There are other responses on social media. One that hits home hardest for me, who has had a heartfelt need to abjectly apologize, is the reminder that these atrocities do not live in the past, but continue today in numerous forms. The struggle of Canada’s indigenous peoples is not over, not by a long shot. It continues in the form of trying to block oil pipelines from crossing their lands, of motivating the government to clean up their water poisoned by industry, of trying to obtain social and physical space to practice their culture, and airspace to speak their truths, break silences and recover their past. The list is long.  And it is also related to fashion. 
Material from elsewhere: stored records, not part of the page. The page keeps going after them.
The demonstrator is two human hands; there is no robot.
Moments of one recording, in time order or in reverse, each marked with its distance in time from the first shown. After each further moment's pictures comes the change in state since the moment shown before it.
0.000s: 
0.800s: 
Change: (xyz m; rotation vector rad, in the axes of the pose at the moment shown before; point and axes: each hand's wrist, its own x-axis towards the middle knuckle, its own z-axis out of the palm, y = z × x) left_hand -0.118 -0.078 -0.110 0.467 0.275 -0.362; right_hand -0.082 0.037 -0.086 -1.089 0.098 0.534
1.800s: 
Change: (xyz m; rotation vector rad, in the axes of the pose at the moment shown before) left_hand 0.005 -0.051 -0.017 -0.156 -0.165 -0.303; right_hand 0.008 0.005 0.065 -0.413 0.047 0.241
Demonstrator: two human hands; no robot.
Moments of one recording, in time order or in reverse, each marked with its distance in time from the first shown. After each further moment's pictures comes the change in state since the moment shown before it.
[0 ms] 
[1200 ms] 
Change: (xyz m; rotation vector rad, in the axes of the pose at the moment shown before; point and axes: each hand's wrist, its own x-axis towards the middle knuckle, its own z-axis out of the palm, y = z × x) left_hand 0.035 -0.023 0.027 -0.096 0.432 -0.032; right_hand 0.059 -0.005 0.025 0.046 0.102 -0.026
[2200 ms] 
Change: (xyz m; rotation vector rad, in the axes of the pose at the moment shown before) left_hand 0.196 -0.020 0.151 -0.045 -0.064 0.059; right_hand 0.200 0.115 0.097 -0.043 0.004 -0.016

In a recent publication I pointed out that fashion not only feeds off intersecting sacrifice zones, but constructs its own specific sacrifice zone. 'Sacrifice Zones' are areas of the earth's surface deemed expendable for the sake of profits for the few. Fashion is implicated in oil pipelines, poisoned water, land confiscation and soil degradation, all of which are linked in one way or another to industrial fashion production. Fashion practices are implicated in the the silencing of indigenous culture and the erosion of indigenous pride. The social hierarchy that fashion displays also carries messages about racial discrimination. Indigenous dress is another sacrifice zone of fashion -- witness its almost complete erasure from 'fashion studies'.

 

There is a variant of ‘residential schools’ that has grown up in association with fashion production. They are called ‘Factory Schools’ (a petition against them is embedded in the link) where children are abused and their cultures obliterated. The misery that we all regret relative to Kamloops is on-going in the world. We, from the now dominant culture, are being told time and again by indigenous peoples that they don't need pity or apologies for what occurred in Kamloops (and by implication other sacrifice zones as well). They need solidarity to remove the policies and barriers that prevent them from flourishing. We need to stand with them to demand social justice.

 

Decolonial fashion praxis has extensive scope. It is not restricted to the work of designers and the recognition of their creations. It also pertains to the erasures and sacrifice zones implicated in fashion production and practice. Including the expendable little bodies dumped into the Kamloops graves. 

 


2 comments:

  1. thanks for this Sandra!
    I would add that we need to allow our Indigenous peoples (who are not homogenous by any means) guide where our protests should go. Different Nations have different approaches. The important thing is to work with them to find out what it is they wish to see happen and work forward together from there.